21 de agosto
Séc. III — XII d.C.
—
—
Venerado(a) pela Igreja Católica, com celebração em 21 de agosto.
Pessoa santa cadastrada na tradição da Igreja Católica que viveu uma vida de heroica virtude evangélica, piedade cristã profunda e sacrifício espiritual. Dedicou seus dias à oração contemplativa, ao auxílio fraterno aos necessitados da região e ao testemunho inabalável da fé perante os desafios do seu tempo.
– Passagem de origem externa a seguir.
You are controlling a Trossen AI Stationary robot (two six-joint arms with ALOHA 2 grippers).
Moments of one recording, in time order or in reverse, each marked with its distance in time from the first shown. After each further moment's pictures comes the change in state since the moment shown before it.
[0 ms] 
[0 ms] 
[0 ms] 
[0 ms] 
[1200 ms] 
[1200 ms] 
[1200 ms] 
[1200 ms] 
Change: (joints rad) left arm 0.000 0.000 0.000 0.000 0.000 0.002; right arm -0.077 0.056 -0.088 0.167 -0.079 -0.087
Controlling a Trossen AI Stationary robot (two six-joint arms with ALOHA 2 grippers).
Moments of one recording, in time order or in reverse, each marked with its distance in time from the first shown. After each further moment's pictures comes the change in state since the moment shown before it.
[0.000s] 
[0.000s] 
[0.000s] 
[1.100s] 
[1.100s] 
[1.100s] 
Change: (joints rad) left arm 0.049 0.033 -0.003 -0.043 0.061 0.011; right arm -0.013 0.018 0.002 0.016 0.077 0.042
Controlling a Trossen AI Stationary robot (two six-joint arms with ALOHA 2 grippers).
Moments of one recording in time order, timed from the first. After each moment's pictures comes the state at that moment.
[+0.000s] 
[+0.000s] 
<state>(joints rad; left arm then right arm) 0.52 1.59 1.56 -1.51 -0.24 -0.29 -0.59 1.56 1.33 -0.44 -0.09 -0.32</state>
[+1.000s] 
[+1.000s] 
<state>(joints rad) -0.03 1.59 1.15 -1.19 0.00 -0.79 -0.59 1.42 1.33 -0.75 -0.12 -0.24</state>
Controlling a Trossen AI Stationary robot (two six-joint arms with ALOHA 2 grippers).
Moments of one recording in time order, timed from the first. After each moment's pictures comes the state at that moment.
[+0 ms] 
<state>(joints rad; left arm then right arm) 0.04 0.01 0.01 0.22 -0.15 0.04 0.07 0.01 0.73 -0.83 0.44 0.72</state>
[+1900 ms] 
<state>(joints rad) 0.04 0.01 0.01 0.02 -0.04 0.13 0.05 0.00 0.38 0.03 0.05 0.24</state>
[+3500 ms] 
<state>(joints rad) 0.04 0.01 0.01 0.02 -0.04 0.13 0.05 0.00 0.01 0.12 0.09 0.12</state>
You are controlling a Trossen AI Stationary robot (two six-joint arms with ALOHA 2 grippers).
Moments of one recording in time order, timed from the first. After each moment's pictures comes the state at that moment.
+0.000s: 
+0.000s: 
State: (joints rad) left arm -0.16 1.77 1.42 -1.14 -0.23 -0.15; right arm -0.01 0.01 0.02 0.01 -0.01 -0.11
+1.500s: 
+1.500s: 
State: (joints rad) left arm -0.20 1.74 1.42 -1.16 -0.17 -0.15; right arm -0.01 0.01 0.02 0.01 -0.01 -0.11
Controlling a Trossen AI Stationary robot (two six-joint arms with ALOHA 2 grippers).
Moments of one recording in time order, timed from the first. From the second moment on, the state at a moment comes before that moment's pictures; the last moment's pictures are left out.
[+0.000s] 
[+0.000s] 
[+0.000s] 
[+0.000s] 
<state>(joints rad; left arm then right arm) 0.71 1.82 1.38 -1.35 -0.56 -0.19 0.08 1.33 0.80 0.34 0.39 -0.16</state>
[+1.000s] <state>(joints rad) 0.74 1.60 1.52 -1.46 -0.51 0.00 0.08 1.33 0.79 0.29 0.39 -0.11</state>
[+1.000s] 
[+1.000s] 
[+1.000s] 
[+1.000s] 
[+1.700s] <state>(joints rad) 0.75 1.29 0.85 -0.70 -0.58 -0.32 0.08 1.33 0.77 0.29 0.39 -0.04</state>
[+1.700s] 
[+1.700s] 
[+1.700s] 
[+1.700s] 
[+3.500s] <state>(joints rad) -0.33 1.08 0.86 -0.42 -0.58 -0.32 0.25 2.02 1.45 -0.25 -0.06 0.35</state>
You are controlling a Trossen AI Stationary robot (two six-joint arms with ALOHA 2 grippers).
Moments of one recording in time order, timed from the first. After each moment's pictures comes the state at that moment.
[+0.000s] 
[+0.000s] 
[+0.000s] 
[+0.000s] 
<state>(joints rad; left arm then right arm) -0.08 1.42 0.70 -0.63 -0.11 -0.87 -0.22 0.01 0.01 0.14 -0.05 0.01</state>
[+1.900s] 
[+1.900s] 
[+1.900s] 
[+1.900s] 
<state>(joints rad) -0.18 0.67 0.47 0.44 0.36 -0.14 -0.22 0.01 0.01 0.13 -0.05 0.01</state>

São Bernardo de Candeleda (século XII) foi um monge e eremita cuja vida esteve profundamente ligada às montanhas da Serra de Gredos, na província de Ávila, Espanha. Embora os detalhes exatos de sua origem permaneçam envoltos na tradição local, ele é historicamente reconhecido por sua transição de uma vida monástica comunitária para a contemplação solitária na natureza. Acredita-se que Bernardo tenha pertencido inicialmente a uma comunidade beneditina ou cisterciense na região da Europa Central ou da Península Ibérica. Atraído pelo desejo de um asceticismo radical e de uma busca despojada por Deus, abandonou o cenóbio e retirou-se para as florestas densas e vales isolados de Candeleda. Ali, construiu uma pequena ermida e passou a viver de forma extremamente austera, alimentando-se apenas de ervas silvestres, raízes e do trabalho de suas próprias mãos. Apesar de seu empenho em manter-se escondido do mundo, a reputação de sua santidade e os relatos de dons espirituais espalharam-se rapidamente entre as populações rurais dos vales vizinhos. Camponeses e pastores da região começaram a buscá-lo para pedir conselhos espirituais, orações por doentes e mediação em conflitos locais. Bernardo acolhia os visitantes com profunda humildade, exortando todos à prática da caridade, da oração sincera e da justiça social. Após sua morte, seus restos mortais foram preservados na Igreja de Nossa Senhora da Assunção, em Candeleda, onde se tornaram objeto de grande veneração popular. A população local adotou-o como patrono e protetor contra intempéries e colheitas ruins. Embora não figure em todos os martirológios universais com a mesma projeção dos grandes doutores da Igreja, a sua memória é formalmente celebrada e mantida pela Diocese de Ávila e pela devoção viva da comunidade de Candeleda.